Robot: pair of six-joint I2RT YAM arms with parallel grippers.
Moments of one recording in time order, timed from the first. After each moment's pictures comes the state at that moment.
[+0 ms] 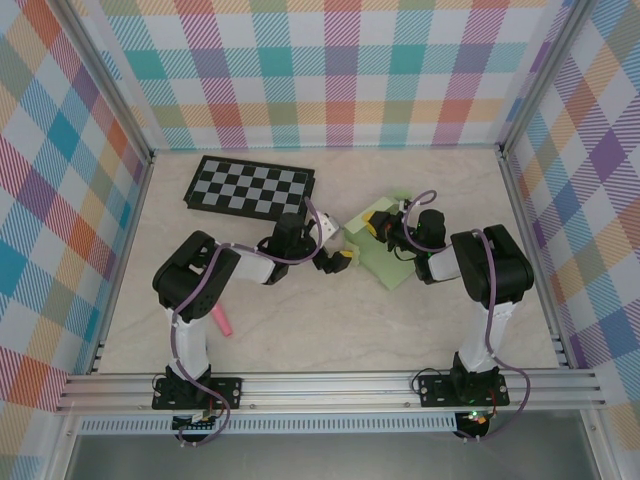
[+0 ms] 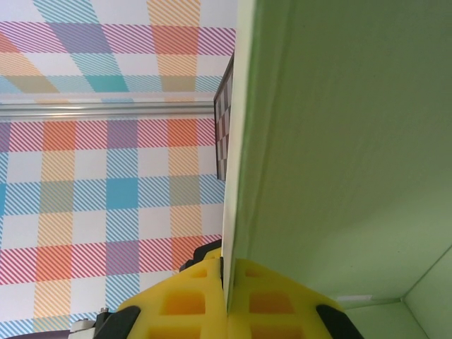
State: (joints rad) left arm -0.59 1.95 0.90 0.63 0.46 0.18; right arm 0.24 1.93 0.67 1.10 -0.69 1.41
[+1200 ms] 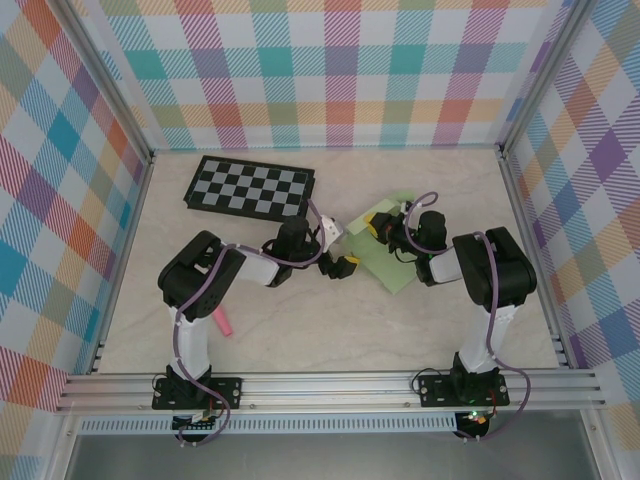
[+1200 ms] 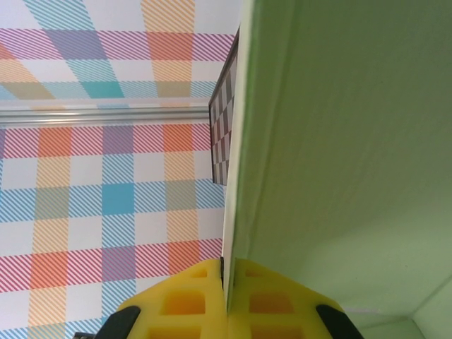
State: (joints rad) left arm -0.62 1.98 0.90 0.67 0.55 0.11; right arm 0.24 1.89 0.65 1.07 -0.66 1.40
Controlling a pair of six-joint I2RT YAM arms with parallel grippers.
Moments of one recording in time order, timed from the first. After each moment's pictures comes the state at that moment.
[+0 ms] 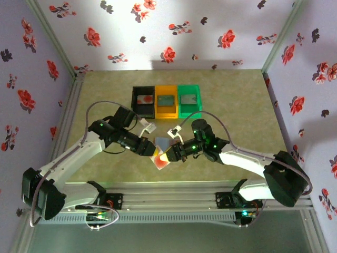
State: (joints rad) left arm -0.63 1.20 1.00 -0.88 0.88 -0.20; right arm 0.79 1.30 0.61 0.31 -1.08 0.62
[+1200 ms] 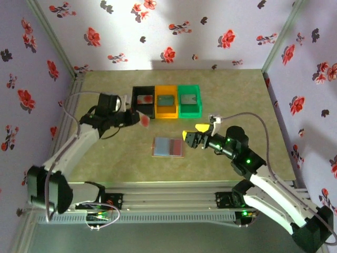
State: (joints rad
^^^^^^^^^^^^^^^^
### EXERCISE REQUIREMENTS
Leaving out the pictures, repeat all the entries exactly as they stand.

### SOLUTION FOR THIS PROBLEM
Robot: pair of six-joint I2RT YAM arms with parallel grippers.
Moments of one recording in time order, timed from the first. After each moment's pictures comes the state at that moment.
[+0 ms] 
[+0 ms] 
State: (joints rad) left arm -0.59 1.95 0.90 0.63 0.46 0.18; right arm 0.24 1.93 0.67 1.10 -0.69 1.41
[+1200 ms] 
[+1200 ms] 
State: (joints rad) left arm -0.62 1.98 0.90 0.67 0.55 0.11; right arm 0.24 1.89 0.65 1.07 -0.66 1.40
Controlling a pair of six-joint I2RT YAM arms with parallel grippers.
Moments of one recording in time order, timed from the first. After each moment's pictures comes the state at that moment.
[+0 ms] 
State: (joints rad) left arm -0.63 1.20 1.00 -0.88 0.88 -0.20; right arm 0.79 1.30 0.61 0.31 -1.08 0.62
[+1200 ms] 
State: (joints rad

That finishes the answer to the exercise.